Sir Patrick Stewart: Yes, at 12 years old in the dangerous world that I was in, with a very difficult home life, I found the stage was the safest place to be. It was predetermined and predictable – and furthermore you got to be someone else. All the problems only began when you left the building.
When I first heard that a few years ago, about the stage being the safest place to be, it really clicked for me. That's why it's possible to be shy in everyday life and love performing or at least be confident performing. That's why I find it easier to deliver a prepared speech, than to socialise with people I don't know. That's why I immediately related to Tina when I started watching Glee. It appeals to the lapsed performer in me.
- And now appealing to the geek in me: Psychobabble: Curing homosexuality?
"It helps to answer a perplexing question – how can there be 'gay genes' given that gay sex doesn't lead to procreation?" says Dean Hamer of the National Institutes of Health in Bethesda, Maryland, who was not involved in the work. "The answer is remarkably simple: the same gene that causes men to like men also causes women to like men, and as a result to have more children."
- Wicked Pretty Things: An YA Anthology That Tried To De-Gay A Character and How Two Writers, Jessica Verday and Seanan McGuire, Stood Up And Said "NO!"

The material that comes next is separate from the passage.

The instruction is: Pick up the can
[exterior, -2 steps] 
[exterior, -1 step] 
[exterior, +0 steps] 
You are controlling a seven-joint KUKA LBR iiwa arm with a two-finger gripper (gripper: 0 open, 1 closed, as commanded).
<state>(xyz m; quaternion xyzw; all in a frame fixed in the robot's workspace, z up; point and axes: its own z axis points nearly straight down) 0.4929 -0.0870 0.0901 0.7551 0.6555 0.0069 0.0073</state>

Author Jessica Verday was one of a number of authors whose short stories were slated to be published in an upcoming anthology edited by Trisha Telep, "a collection of dark fairy YA stories (with a bit of a romantic edge)." Last week Jessica announced she has pulled her story, "Flesh Which Is Not Flesh," from the collection. Why?
"I was told that the story I wrote, which features Wesley (a boy) and Cameron (a boy), who were both in love with each other, would have to be published as a male/female story because a male/male story would not be acceptable to the publishers."
If you hadn't heard about it before, this is a good summary of the whole debacle. Good on the authors for standing on principle, even at the risk of not getting published.
- Confessions of a Book Hoarder.
I hoped to rid myself of a quarter of my books. Nothing so ridiculous happened, of course, but the fact that I found about a half dozen copies of Joseph Boyden's Through Black Spruce — which I still have not read — and four copies of Lucy Knisley's graphic novel French Milk — ditto — was proof enough that my addiction had crossed the line into a dark, uncharted area, where intervention may be necessary. I thought it was also fitting that I found both of my e-readers gathering dust under piles of books.
Thankfully, I've never had any problems throwing out truly terrible books, and I've read some dire ones. In fact, I gleefully toss them in the bin. I do however keep books I haven't read in the vague hope that I really will get around to them one day. Some of those books I got almost 10 years ago. That one day hasn't come yet.